Neues Schuljahr, neuer Lebensabschnitt

Wie im letzten Newsletter geschrieben, geht es im Monat August um Persönlichkeitsentwicklung. Passend dazu findet auch für die Kinder ein neuer Lebensabschnitt im Lernen statt.

Es macht nun Sinn, das Kinder- oder Jugendzimmer der persönlichen Weiterentwicklung und altersentsprechend neu zu gestalten. Ein positives, unterstützendes Umfeld ist für all das Neue, was auf sie zukommt, wichtig. Aber auch für die Eltern selbst und die Beziehung zu ihren Kindern, beeinflusst ein harmonisches, aufgeräumtes und strukturiertes Ambiente den Neustart günstig, einfach und erfreulich. (siehe dazu auch den Newsletter vom Dez.2017)

Kinder wachsen sehr schnell und auch ihre Persönlichkeit verändert sich manchmal rasch. Die ideale Einrichtung und Raumgestaltung nimmt darauf Rücksicht, indem sie durch Beweglickeit und freie Flächen genügend Veränderungsmöglichkeiten zulässt.

Die Einrichtung sollte leicht und hell gehalten werden, möglichst mit pastelligen Farben.
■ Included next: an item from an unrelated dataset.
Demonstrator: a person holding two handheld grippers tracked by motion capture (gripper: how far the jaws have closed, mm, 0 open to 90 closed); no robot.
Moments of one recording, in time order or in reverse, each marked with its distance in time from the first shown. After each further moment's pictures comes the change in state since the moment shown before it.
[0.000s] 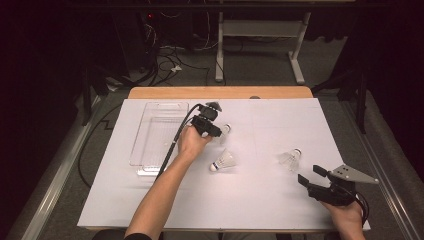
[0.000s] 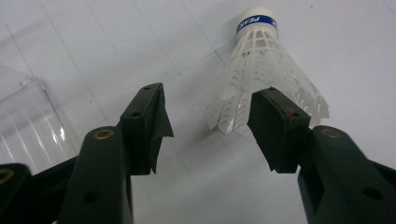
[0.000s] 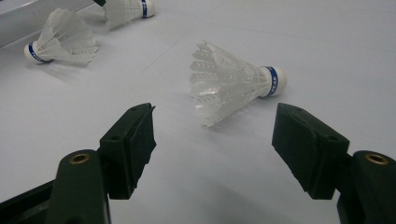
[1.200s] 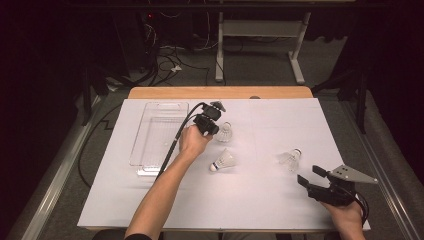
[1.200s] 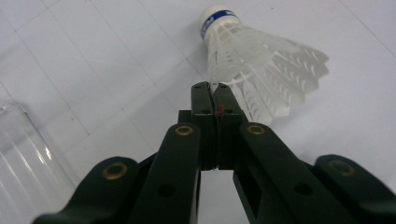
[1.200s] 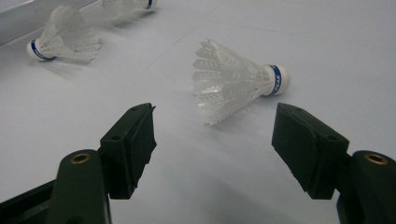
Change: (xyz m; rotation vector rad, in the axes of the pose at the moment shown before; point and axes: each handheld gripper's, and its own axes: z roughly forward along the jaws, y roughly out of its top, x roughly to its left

Alte Möbel mit viel Geschichte haben im Kinderzimmer nichts zu suchen. Denn alles Alte und Schwere steht im krassen Gegensatz zum zarten, feinfühligen Wesen eines Kindes.
Wenn die Kinder schon sehr entscheidungsfreudig sind und nicht irgendwelche gravierenden Probleme vorliegen, sollten sie bei der Gestaltung miteinbezogen und ihre Wünsche berücksichtigt werden. Wichtig ist, dass das Kind einen geschützten Schlafplatz hat (nicht direkt zwischen Türe und Fenster), damit es nachts gut schläft und sich erholen kann. Hier gäbe es noch viele Dinge zu beachten, doch dies würde den Rahmen dieses Newsletters sprengen.
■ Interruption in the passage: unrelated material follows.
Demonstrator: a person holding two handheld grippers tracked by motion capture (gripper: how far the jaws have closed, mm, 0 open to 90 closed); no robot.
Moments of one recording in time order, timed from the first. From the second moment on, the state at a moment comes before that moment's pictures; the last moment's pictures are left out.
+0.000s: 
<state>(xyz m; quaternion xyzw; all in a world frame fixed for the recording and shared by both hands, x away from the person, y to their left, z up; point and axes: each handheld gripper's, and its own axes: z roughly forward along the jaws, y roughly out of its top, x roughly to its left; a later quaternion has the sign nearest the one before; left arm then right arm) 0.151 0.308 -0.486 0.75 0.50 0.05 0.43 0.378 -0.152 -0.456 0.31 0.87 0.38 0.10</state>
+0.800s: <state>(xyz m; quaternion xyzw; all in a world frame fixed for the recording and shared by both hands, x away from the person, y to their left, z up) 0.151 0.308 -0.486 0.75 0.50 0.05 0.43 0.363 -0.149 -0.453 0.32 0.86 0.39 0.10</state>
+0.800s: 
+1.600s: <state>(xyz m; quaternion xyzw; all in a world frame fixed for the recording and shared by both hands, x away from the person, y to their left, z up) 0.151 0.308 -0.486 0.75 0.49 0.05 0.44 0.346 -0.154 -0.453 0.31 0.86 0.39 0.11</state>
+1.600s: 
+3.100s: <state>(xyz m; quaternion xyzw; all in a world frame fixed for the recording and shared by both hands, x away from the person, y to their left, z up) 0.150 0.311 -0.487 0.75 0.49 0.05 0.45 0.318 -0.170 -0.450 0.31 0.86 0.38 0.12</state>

Heute möchte ich hauptsächlich etwas über den Platz für Hausaufgaben schreiben…

In der Grundschule werden diese erfahrungsgemäss noch am Küchentisch unter Aufsicht erledigt. Dies bedeutet, dass es Sinn macht, die benötigten Dinge wie Schreib- und Zeichnungspapier, Radiergummi, Lineal, Klebestift, Buntstifte, Filzschreiber usw. griffbereit zu haben. Eine große, aufgeräumte Tischfläche ist ideal, um darauf Bücher und Arbeitsmaterial auszubreiten. 
Kürzlich sah ich bei einer Beratung eine tolle Möglichkeit: jedes Kind hatte eine mobile Hausaufgaben-Station (zum Beispiel in einem umfunktionierten Servierwagen oder einem Beistellwagen, wie ihn die Friseure haben). Diese sind bei Bedarf schnell hervorgeholt und dann wieder an den ihm zugewiesenen Platz gerollt. Somit ist der Esstisch auch wieder ganz frei für die gemeinamen Essen und andere Dinge.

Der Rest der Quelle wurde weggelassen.